All adjustments, consisting of normal and recurring accruals, which are, in the opinion of management, necessary to fairly state the Company's Condensed Financial Statements have been included herein. Interim results are not necessarily indicative of expected annual results because of the impact of fluctuations in prices received for oil and natural gas, as well as other factors. In the course of preparing the Condensed Financial Statements, management makes various assumptions, judgments and estimates to determine the reported amounts of assets, liabilities, revenues and expenses, and to prepare disclosures of commitments and contingencies. Changes in these assumptions, judgments and estimates will occur as a result of the passage of time and the occurrence of future events, and, accordingly, actual results could differ from amounts previously established.
 
The Company's cash management process provides for the daily funding of checks as they are presented to the bank. Included in accounts payable at September 30, 2012 and December 31, 2011 were $23.7 million and $16.1 million, respectively, representing outstanding checks in excess of the bank balance (book overdraft).

Recent Accounting Standards

In December 2011, the Financial Accounting Standards Board issued Accounting Standards Update (ASU) No. 2011-11 which requires that an entity disclose both gross and net information about instruments and transactions that are either eligible for offset in the balance sheet or subject to an agreement similar to a master netting agreement, including derivative instruments.
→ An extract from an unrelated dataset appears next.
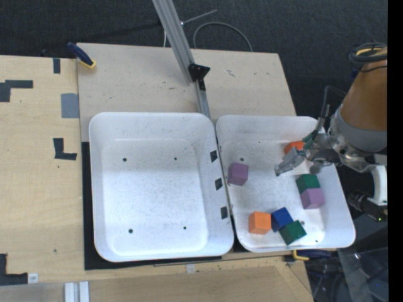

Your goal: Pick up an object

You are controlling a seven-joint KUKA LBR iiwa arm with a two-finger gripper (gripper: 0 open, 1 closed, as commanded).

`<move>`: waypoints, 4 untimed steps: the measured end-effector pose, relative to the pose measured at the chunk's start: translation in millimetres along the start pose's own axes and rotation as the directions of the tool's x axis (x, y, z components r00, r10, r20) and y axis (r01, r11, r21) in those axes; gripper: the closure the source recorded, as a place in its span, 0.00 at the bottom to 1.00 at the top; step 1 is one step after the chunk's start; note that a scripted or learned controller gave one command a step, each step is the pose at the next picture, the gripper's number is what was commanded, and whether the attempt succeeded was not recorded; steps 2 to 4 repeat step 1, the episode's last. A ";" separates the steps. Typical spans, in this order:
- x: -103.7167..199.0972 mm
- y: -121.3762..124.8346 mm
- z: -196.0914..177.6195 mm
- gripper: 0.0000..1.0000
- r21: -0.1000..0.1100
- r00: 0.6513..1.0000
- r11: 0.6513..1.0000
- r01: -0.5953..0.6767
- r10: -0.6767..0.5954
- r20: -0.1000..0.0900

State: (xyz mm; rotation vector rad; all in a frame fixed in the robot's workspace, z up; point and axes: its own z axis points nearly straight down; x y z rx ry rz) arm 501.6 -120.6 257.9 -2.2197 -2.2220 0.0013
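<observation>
Now the grey two-finger gripper [291, 162] hangs low inside the right white bin [264, 128], fingers spread, gripping nothing; a small orange block [293, 147] sits just behind it, likely the target; a green cube [307, 182] waits just beside.

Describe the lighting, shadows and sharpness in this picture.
Camera view: even, soft light; the white bins show no strong glare; blocks such as the purple cube cast only faint shadows; the gripper and the orange arm look slightly soft; the whole picture is low in detail, with grainy specks on the bin floors.
</observation>
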 end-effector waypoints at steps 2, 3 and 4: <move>6.2 -18.9 -173.2 0.00 -0.009 1.000 1.000 0.001 -0.001 0.002; 6.2 -18.9 -173.2 0.00 -0.009 1.000 1.000 0.001 -0.001 0.002; 6.2 -18.9 -173.2 0.00 -0.009 1.000 1.000 0.001 -0.001 0.002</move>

ASU 2011-11 was issued in order to facilitate comparison between GAAP and IFRS financial statements by requiring enhanced disclosures, but does not change existing GAAP that permits balance sheet offsetting. This authoritative guidance is effective for annual reporting periods beginning on or after January 1, 2013, and interim periods within those annual periods. The Company is currently evaluating the provisions of ASU 2011-11 and assessing the impact, if any, it may have on the Company's financial position or results of operations.